FIG. 13 is a diagram showing a characteristic measurement result by the inventor,
FIG. 5 is a characteristic diagram in the case where one dielectric layer is used and its material is polyimide in the first embodiment.

FIG. 14 is a diagram showing a characteristic measurement result by the inventor,
FIG. 6 is a characteristic diagram in the case where five dielectric layers are used and a material thereof is polyimide in the first embodiment.

FIG. 15 is a diagram showing a characteristic measurement result by the inventor,
FIG. 5 is a characteristic diagram when five dielectric layers are used and the material thereof is acetate in the first embodiment.

FIG. 16 is a diagram showing a characteristic measurement result by the inventor,
FIG. 20 is a characteristic diagram in the case where one dielectric layer is used and the material thereof is acetate in the eighth embodiment.

FIG. 17 is a diagram showing a characteristic measurement result by the inventor,
FIG. 6 is a characteristic diagram when five dielectric layers are used and the material is Teflon in the first embodiment.

FIG. 18 is a diagram showing a characteristic measurement result by the inventor,
FIG. 6 is a characteristic diagram when one dielectric layer is used and the material is Mylar in the first embodiment.

FIG. 19 is a diagram showing a characteristic measurement result by the inventor,
FIG. 6 is a characteristic diagram in the case where one dielectric layer is used and a material thereof is a blend tape in the first embodiment.

FIG. 20 is a diagram showing a characteristic measurement result by the inventor,
FIG. 6 is a characteristic diagram in the case where five dielectric layers are used and a material thereof is a blend tape in the first embodiment.

FIG. 21 is a diagram showing a characteristic measurement result by the inventor,
FIG. 9 is a characteristic diagram when the dielectric layer is wound twice and the material is polyethylene terephthalate in the second example.

22 is a view showing an example of the shape of a conventional dielectric resonator, FIG. 22 (a) shows a round core, and FIG. 22 (b).
FIG. 3 is a diagram showing a rectangular core, respectively.

FIG. 23 is a perspective view showing a method for mounting a conventional dielectric resonator on a substrate.

[Explanation of symbols]

 10 Ferroelectric Ceramics 12, 14, 28 Conductor Layer 16 Terminal 18 Core 20 Substrate 22 Grounding Conductor 24 Signal Conductor 26 Dielectric Layer

Claims (2)

[Claims] 1. A dielectric core having a conductor layer on its outer surface, a coated dielectric layer formed to cover at least a part of the conductor layer, and at least a portion of the covered dielectric layer.

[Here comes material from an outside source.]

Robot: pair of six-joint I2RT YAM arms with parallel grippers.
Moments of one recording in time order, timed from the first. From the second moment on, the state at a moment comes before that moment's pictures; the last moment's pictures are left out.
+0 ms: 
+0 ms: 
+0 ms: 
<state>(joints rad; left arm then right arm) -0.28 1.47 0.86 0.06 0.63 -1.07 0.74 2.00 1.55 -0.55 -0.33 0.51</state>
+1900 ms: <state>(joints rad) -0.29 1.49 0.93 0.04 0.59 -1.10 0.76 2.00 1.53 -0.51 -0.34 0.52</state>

And a coated conductor layer formed so as to have a dielectric resonator. 2. A coated dielectric layer is formed so as to cover at least a part of the conductor layer around a core of a dielectric having a conductor layer provided on the outer surface thereof, and at least a part of the coated dielectric layer. A method for setting the characteristics of a dielectric resonator, wherein the characteristics of the dielectric resonator are set and adjusted by forming a coated conductor layer to cover the.